Light sensor using Photo Transistor

The circuit you show should work as it is, since it is already for a phototransistor. Just leave your base lead floating.

EDIT - the breadboard circuit you have added looks correct (though it's hard to read..) so go ahead and try it. If it doesn't work let us know. Maybe change the resistor to 2k or larger if you are worried about blowing the LED.

Just to note this circuit will work fine, although Steven's suggestion is "preferable" in general. I would maybe not change things till you have it working.
The reason the circuit is usually not the best way to do this is because it relies upon Hfe, which can vary quite widely in a transistor and is subject to temperature changes. This means the base resistor must be chosen according to the particular transistor used.

The reasons it is picked for this circuit are as it uses 1 less resistor (for size purposes, see picture below) Also this circuit is designed for a 3V cell like a CR2032, which has a high internal resistance and generally cannot supply enough current to damage the LED (so it's like having a series resistor in place) The original project page explains all this.

So if you are intending to eventually power this circuit from something else other than a coin cell, then you should go for the common emitter circuit Steven describes. The site you got the above circuit from also has an example of such a circuit:

To help with the breadboard I just threw together the little circuit shown in your question. I only had an IR phototransistor but it doesn't matter much for this, it still works the same. Anyway here are a couple of pictures of it working, hopefully you can see how the connections go:

The phototransistor base is floating, and I swapped the 1k for a 22k in my circuit to bias it correctly (I arrived at this value roughly, see below) and used a BC337 npn. Since the BC337 has lots of gain the 22k works well for the base current.
To give an idea of why the 22k resistor, the BC337 I'm using has a gain of around ~400, and the voltage it will see is 3V - (Vled + collector-emitter drop) -> 3V - (1.8V + 0.7V) = ~0.5V. So 0.5V / 22k = 23uA into the base.
The gain for the BC337-40 is typically 400, so 23uA * 400 = 9.2mA. The min/max gain given in the datasheet is 250-630, so the actual max LED current could vary from ~6mA to 14mA, which is within maximum LED current (20mA) My actual measured maximum current was 10mA, so this fits with the above calculations.
The power rails are on the right, red for +V and black for ground.

With the lights turned down a bit:

It actually works very well, off in normal light and starts turning on as soon as I start dimming the lights. You may have to try a few different values of resistor in your circuit to arrive at your desired setting.
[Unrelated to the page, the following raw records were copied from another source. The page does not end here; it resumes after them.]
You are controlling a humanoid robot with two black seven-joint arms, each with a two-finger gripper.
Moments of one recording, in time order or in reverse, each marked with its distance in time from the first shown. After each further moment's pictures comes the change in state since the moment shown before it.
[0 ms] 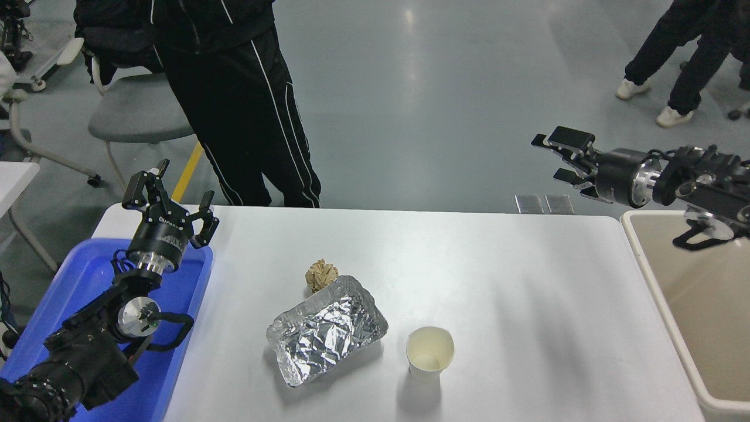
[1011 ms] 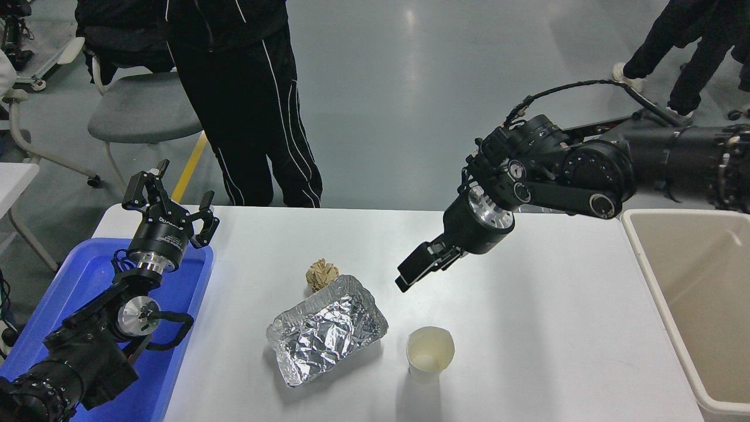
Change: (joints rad) left arm 0.000 0.000 0.000 0.000 0.000 0.000 0.000; right arm 0.246 0.453 -0.146 0.247 -0.481 0.326 0.005
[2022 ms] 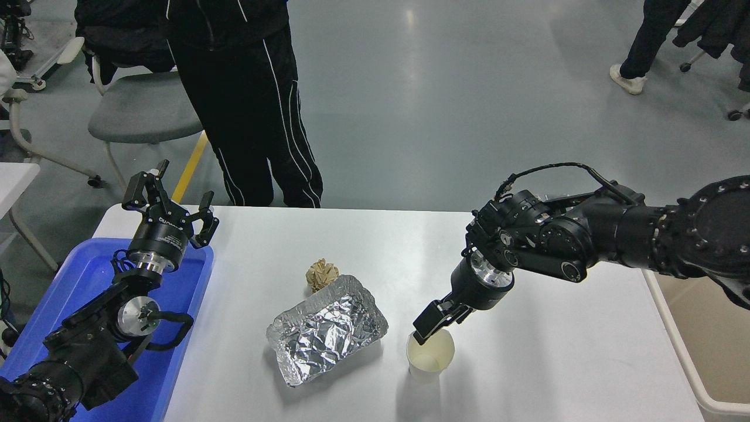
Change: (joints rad) left arm 0.000 0.000 0.000 0.000 0.000 0.000 0.000; right arm -0.304 0.050 -0.002 -0.228 -0.088 -0.028 -0.001
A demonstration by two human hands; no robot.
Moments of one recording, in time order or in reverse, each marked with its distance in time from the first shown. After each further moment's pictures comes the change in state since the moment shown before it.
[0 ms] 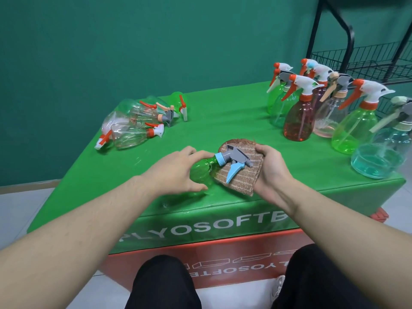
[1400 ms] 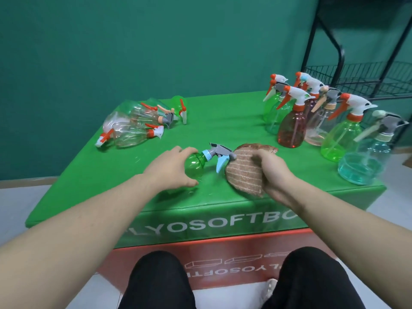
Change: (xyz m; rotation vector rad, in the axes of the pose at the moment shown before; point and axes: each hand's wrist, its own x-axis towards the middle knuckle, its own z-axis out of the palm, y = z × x) left_hand -0.002 0.002 0.000 -0.075 0.047 -0.236; right_hand -0.022 -0.016 -0.006 -0.393 0.077 -0.103
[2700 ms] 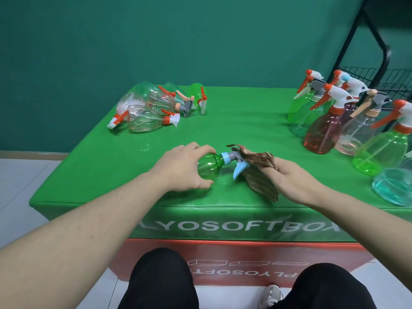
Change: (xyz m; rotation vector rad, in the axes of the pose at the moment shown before) left_hand -0.006 -0.027 0.013 -0.012 0.059 0.094; right_hand 0.022 0.007 -0.003 -0.938 -0.257 -0.464
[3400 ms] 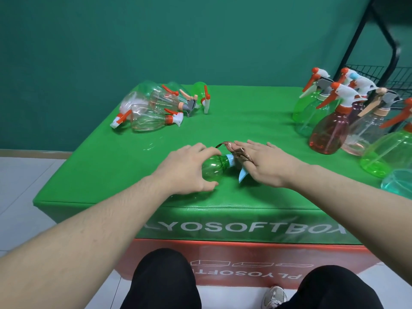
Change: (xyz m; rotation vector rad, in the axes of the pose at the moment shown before) left_hand 0.000 -0.003 0.009 0.014 0.070 0.049; right_hand 0.058 -0.011 0.009 -0.652 -0.258 -0.085
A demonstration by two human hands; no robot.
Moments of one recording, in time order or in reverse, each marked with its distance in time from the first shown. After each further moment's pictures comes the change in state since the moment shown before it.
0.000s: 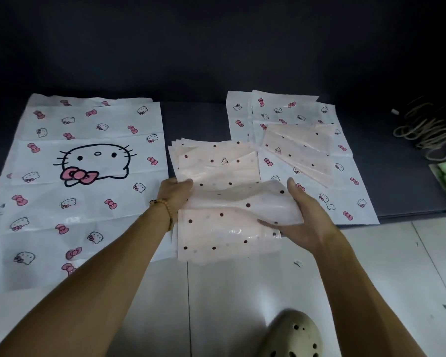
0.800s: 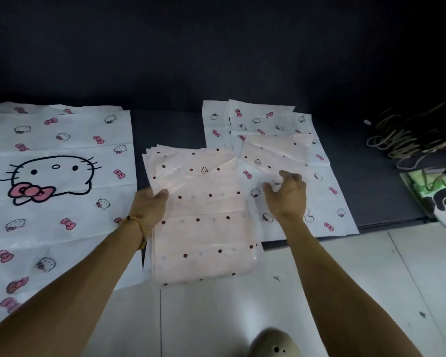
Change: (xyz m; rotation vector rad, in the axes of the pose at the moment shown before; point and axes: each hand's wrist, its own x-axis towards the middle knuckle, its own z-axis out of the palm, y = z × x) left_hand 0.010 -0.009 0.011 0.123 0.024 0.117; right_hand 0.076 -0.027 -0.031 -1.278 0.827 -0.526
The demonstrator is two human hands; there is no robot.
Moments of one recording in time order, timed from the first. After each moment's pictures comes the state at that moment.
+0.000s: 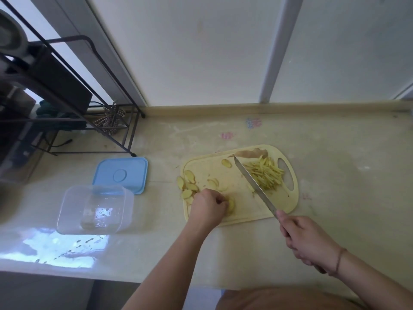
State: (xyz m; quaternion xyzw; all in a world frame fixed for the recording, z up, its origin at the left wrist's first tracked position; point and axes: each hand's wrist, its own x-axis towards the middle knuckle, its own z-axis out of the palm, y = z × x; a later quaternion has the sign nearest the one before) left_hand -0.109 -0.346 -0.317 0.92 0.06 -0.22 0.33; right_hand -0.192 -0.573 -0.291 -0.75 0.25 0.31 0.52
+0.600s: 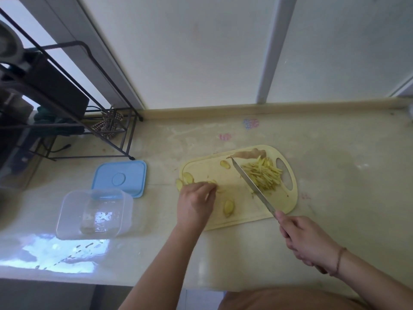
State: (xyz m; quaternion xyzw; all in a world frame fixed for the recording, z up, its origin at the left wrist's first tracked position) left_hand -0.103 -0.319 -0.335 0.93 -0.16 0.13 0.32; right_hand -0.193 -0.573 -0.293 -0.75 0.26 0.32 0.52
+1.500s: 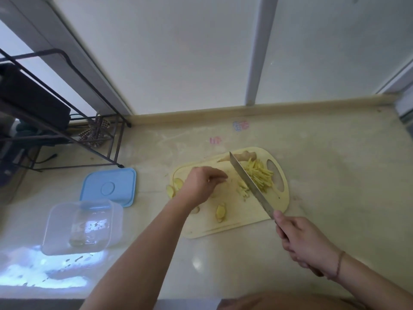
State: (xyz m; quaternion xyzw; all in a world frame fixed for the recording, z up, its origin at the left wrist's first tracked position) left_hand -0.035 -0.349 -0.317 0.91 -0.14 -0.16 0.36; right_hand -0.190 -0.580 -0.280 -0.73 0.26 0.30 0.55
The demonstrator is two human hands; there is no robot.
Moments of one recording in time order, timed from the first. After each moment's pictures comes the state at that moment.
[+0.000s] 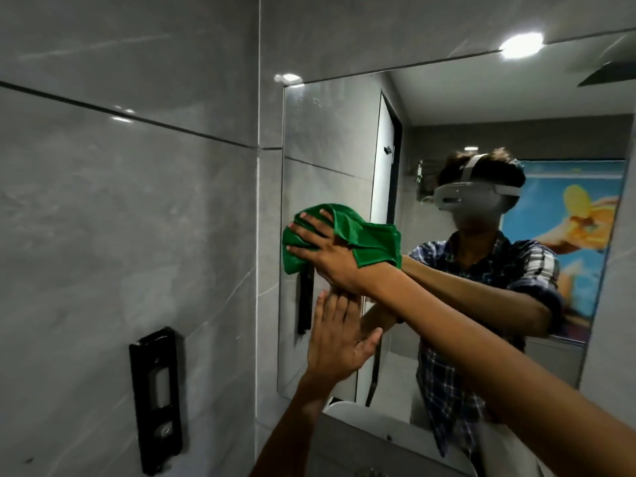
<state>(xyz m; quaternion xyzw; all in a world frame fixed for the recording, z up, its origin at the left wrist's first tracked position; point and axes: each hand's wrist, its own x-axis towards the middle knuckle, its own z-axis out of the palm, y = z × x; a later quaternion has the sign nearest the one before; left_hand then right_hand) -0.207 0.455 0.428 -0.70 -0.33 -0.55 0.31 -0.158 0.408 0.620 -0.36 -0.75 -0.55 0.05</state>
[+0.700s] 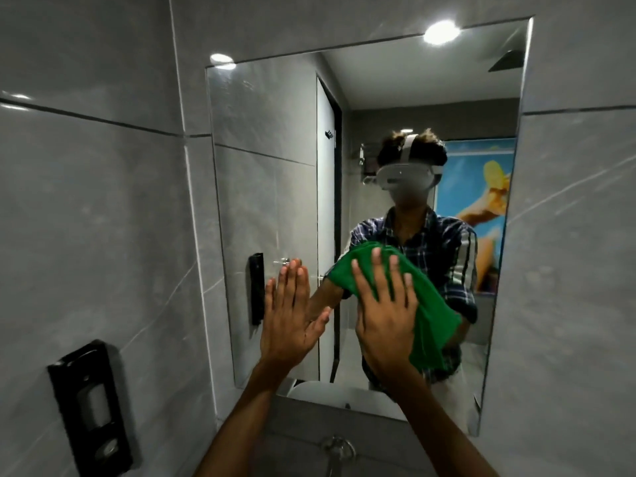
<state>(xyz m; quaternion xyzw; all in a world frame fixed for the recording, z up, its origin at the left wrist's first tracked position) -0.209 0.450 0.429 -0.75 -0.34 -0.50 0.27 -0.050 0.335 0.466 -0.59 -0.53 -0.48 0.38</state>
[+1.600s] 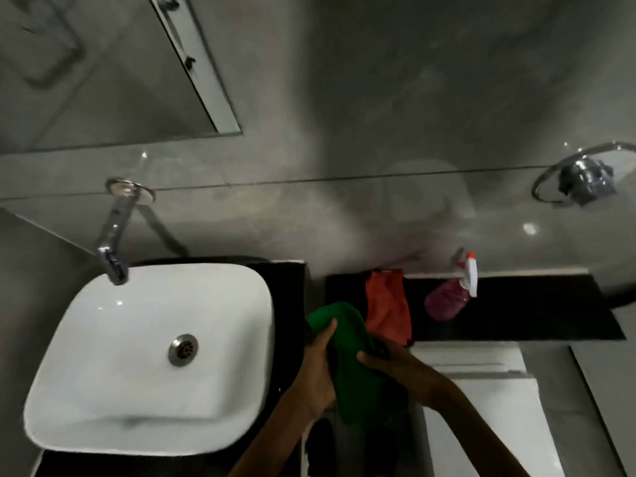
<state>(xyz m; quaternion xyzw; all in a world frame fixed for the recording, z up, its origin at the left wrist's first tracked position) -0.014 -0.001 0.084 -0.18 -0.49 -0.14 -0.84 0.128 -0.091 0.086 -0.66 -0.19 0.63 0.36</state>
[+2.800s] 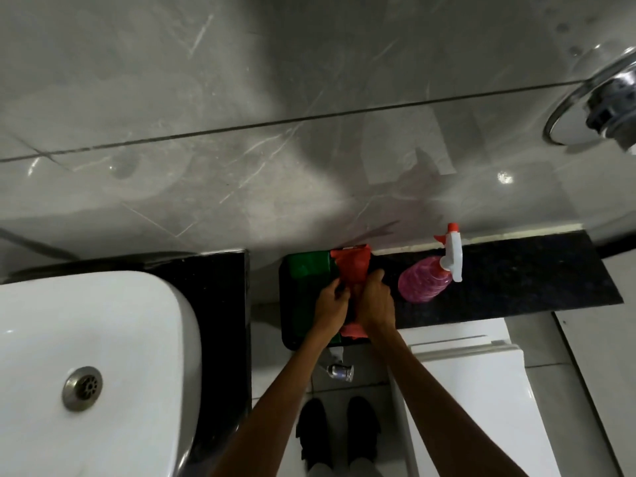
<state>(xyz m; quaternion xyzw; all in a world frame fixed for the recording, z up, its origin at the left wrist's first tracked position) 0.139 0.047 -0.102 -0.60 -0.50 -0.02 -0.62 0.216 -0.012 -0.099 -0.90 -0.20 0.29 0.26</state>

First move the LED to the transistor's collector, and add a series resistor. You now have a common collector circuit, and the 2N3904's base is at 2.7 V or higher, depending on the LED voltage. Then if there's no current through the phototransistor you have 300 \$\mu\$A base current (0.3 V / 1 kΩ). If the transistor has an \$H_{FE}\$ of 100 you'll have 30 mA LED current and that may be too much. But the main problem is that \$H_{FE}\$ may have a wide variation, and the upper limit is often not even specified. You have absolutely no feedback in the circuit so that 30 mA may as well be 150 mA, probably destroying the LED in a circuit with a higher power supply. You do need a resistor, and with the LED on the collector's side your series resistor will limit the current.

edited to explain it better This is the circuit you should get. If phototransistor Q2 does not draw current, then Q1's base gets current through R2. The base is at 0.7 V (always 0.7 V higher than the emitter), and the power supply is 3 V, so there's 3 V - 0.7 V = 2.3 V across R2. Then because of Ohm's Law the current through R2 = 2.3 V / 1 kΩ = 2.3 mA. Transistor Q1 will want to increase that 100-fold to get 230 mA collector current. R1 will limit that. If Q1 is on then the LED's cathode will be at around 0 V, and the anode 2 V higher, at 2 V (that's typical for a red LED). So there remains 1 V for resistor R1, and if we want 20 mA through it (and the LED) we apply Ohm's Law again: R = 1 V / 20 mA = 50 Ω. So R1 will make sure that the LED current won't go higher than 20 mA.

Now if Q2 (the phototransistor) gets light it will also draw current, and draw it away from Q1. The more light, the more Q2 current, and the less Q1 base current. So that the LED will go dimmer with more ambient light.